The Washburn RR-V Tour Series is a rare line of solid-bodied electric 'Flying V' shaped guitars produced by Washburn Guitars in Japan between the years of 1985 to 1987.

==Models==
There were at least 5 models in the RR-V series. The RR-2, RR-10V, RR-11, RR-12, and RR-40 (the latter being the top-of-the-line model). All models featured a Floyd Rose Tremolo styled-bridge (called the 'Wonderbar Tremolo') and had a pickup configuration of one Humbucker at the bridge and two single-coils at the neck.

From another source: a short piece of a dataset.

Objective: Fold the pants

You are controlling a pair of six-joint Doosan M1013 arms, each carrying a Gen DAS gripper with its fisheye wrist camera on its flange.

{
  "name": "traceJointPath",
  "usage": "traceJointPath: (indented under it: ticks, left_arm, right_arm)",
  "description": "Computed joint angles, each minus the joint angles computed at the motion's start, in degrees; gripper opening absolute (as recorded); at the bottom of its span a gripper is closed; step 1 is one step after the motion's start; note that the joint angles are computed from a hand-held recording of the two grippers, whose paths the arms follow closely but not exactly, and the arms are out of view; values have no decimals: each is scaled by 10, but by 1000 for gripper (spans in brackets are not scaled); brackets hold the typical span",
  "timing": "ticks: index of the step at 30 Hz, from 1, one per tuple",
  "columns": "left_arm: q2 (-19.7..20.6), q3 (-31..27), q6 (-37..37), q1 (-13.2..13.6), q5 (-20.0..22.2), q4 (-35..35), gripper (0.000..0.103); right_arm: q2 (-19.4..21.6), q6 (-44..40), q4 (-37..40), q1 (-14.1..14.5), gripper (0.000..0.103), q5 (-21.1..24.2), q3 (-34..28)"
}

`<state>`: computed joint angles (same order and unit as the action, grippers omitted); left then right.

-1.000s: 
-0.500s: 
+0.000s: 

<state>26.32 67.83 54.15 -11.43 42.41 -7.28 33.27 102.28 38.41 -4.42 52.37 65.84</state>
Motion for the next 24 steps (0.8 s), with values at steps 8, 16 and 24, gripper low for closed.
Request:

- RR-2 - Featured an Alnico split-coil humbucker, 2 single-coil pickups, 3 individual pickup selectors, and Grover machine heads. The body was available in one solid colour, most commonly black.
- RR-10 - Featured Washburn Alnico split-coil humbucker in the bridge position, 2 single-coil pickups as middle and neck, 3 individual pickup selectors and Grover machine heads with a locking nut. The body was available in solid colours.
- RR-12 - Similar to the RR-11 model. Featured an 'Invader' humbucker at the bridge. Optional on this model was a carbonite fretboard. The body was available in white with red stripes diagonally across.
- RR-40 - The top model. Featured a triple coil humbucker, polished carbonite fretboard, and beveled edge body.

==Users==
Perhaps the most notable use of a Washburn RR Tour Series was by Brian May of Queen, who used a white Washburn RR11V in the music video for "Princes of the Universe."

Nigel Swanson of The Exploited played a custom-painted RR-2 during his time in the band, from 1985 to 1989.

Trey Azagthoth of death metal band Morbid Angel played an unspecified RR-V model during the band's early years in the 80s.